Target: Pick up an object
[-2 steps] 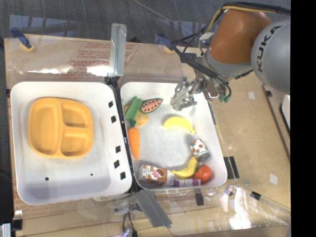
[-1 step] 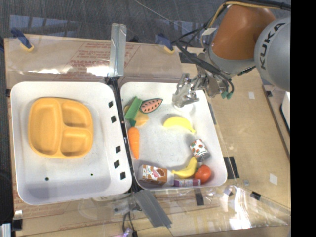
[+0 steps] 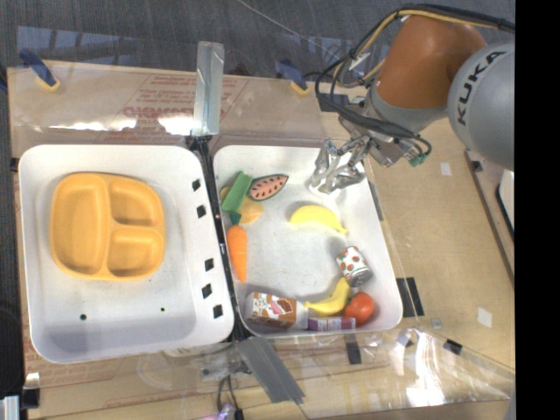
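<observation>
The arm (image 3: 455,59) reaches in over the right bin's (image 3: 289,261) far corner. The left bin (image 3: 52,313) holds an orange tray (image 3: 107,226). The pincer (image 3: 337,175) hangs with fingers apart, gripping nothing, just above a banana (image 3: 318,218). Nearby lie a carrot (image 3: 237,252), a watermelon slice (image 3: 268,186), a can (image 3: 353,264) and a tomato (image 3: 359,308).
</observation>
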Tool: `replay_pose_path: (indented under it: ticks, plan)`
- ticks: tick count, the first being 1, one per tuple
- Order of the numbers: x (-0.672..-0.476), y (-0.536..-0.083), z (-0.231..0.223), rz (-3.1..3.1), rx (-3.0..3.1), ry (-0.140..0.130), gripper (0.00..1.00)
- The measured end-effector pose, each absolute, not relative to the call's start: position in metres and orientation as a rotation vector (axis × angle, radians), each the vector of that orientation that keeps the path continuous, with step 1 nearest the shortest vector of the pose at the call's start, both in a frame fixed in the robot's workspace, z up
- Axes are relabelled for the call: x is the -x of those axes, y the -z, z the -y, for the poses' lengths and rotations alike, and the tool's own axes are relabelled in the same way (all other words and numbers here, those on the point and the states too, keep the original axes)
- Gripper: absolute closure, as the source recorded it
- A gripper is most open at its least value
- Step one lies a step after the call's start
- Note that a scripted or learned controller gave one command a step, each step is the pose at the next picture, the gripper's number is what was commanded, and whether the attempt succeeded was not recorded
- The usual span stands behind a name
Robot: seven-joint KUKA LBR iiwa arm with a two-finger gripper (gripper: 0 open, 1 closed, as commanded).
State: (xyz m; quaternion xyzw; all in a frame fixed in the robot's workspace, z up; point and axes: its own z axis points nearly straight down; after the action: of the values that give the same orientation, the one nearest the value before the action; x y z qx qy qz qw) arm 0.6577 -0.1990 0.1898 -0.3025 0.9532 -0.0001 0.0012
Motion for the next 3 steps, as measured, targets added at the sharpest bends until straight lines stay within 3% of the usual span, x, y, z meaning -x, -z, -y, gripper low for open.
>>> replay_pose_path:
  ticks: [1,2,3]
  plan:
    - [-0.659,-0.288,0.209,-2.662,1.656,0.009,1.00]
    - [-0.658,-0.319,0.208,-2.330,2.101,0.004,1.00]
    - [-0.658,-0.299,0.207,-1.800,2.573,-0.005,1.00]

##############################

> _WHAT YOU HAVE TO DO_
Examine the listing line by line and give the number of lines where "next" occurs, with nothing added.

> _REPLY TO THE TASK_
2